Couchbase Collections introduces the separation of the bucket data into logical scopes and collections, on top of the Couchbase JSON database. The separation allows the data to be separated out to different schema and tables, a concept that most RDBMS database users are familiar with, as well as enabling finer access control to the individual scopes and collections. It should be noted that the introduction of the concept of scope and collections does not imply that data of specific
has to be separated from each other, or must reside in their own collections. On the contrary, a collection is still first and foremost a collection of JSON documents, and as such the flexibility of the schemaless remains the same.
The question is whether you should consider using the Couchbase collections if you are comfortable with the bucket model, or already have a well configured Couchbase cluster. In this blog, I will outline a few areas that we have been optimized with regard to the indexing service that could help you to decide whether you would want to migrate from the Couchbase bucket model to the new collection model.
The indexing pipeline for the bucket model
Here is a diagram showing the index build pipeline.
- The projector process in the data service is solely responsible for streaming the bucket data to the indexing service.
- The projector uses a single DCP stream to evaluate all mutations to determine if a document should be streamed to the indexing service, based on the index meta data.
- The projector streams only the specific columns that the indexing service maintains for its indexes.
One point is clear in the above diagram is that the projector has to consider all bucket mutations for all of the indexes in the cluster.
The indexing pipeline for the collection model
In the collection model, DCP streaming between the data and indexing service is at the collection level. While this implies more DCP streams, this optimization will benefit the downstream processing when the projector decides which indexing service it will send over the mutations.

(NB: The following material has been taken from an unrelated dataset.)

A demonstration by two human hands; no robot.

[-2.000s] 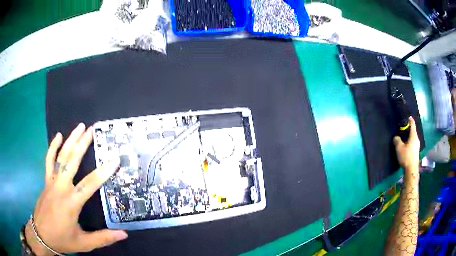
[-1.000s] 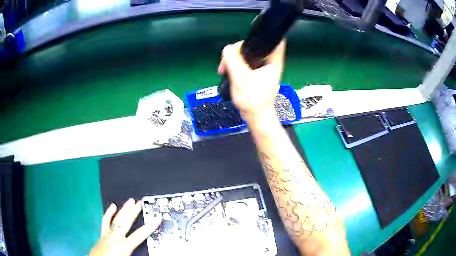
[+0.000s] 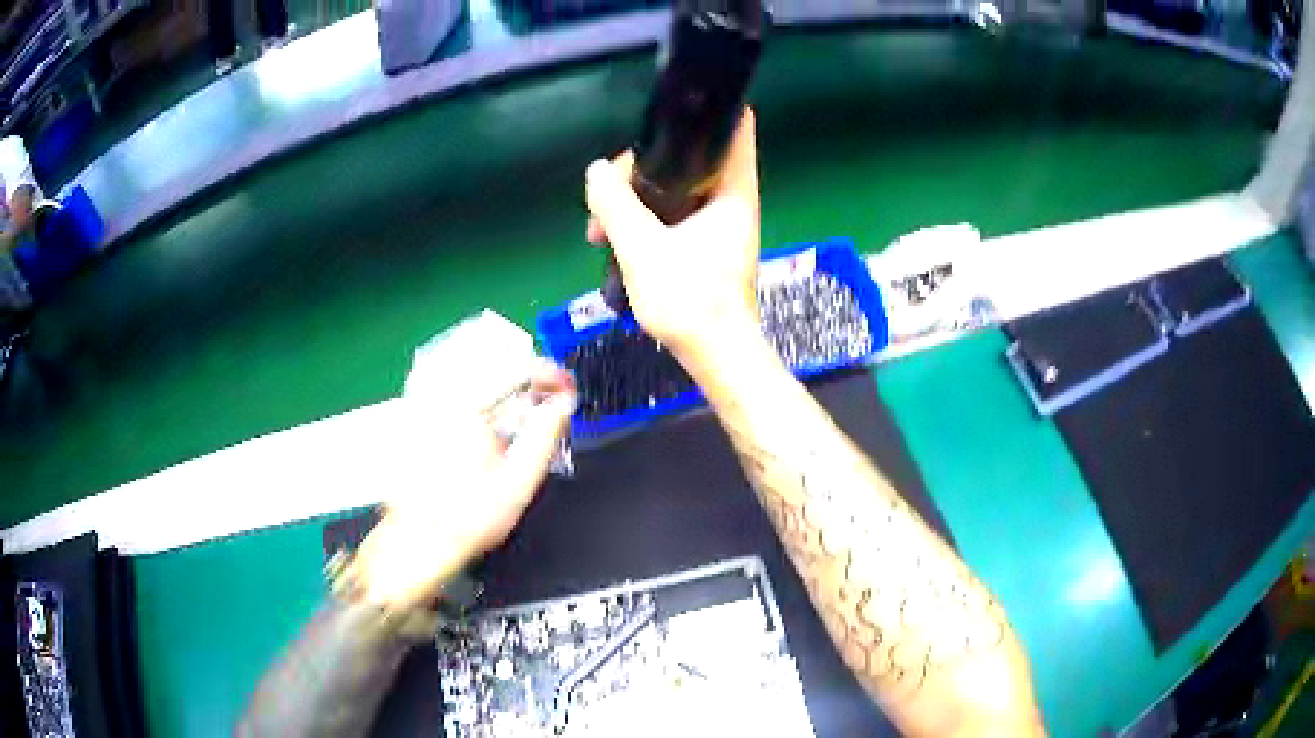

There is a small difference on how this works for the initial index build vs the index updates.
- A DCP stream is created for each collection during the initial index build, resulting in smaller workload for the projector.
- The projector no longer needs to evaluate the index WHERE clause to determine if a mutation qualifies for the index.
- The DCP stream data will now be prefixed with collection id, allowing the projector to know which index to send the change to
- Projector no longer need to evaluate the index WHERE clause
- Index ingestion check would be limited to indexes defined on the updated document’s collection, instead of all indexes in the bucket. This will result in significant saving in CPU/Disk i/o
From the configuration standpoint, Couchbase collections feature doesn’t require any changes for indexing service. Of course, users do need to specify the specific collection name, instead of just the bucket name, when creating indexes on a specific collection. All the major changes were made to take advantage of working with smaller datasets, instead of at the bucket level for all mutations.
This benefit is permeated through to all the different stages of the indexing services, starting with the projector process to the indexer as well as the downstream storage layer.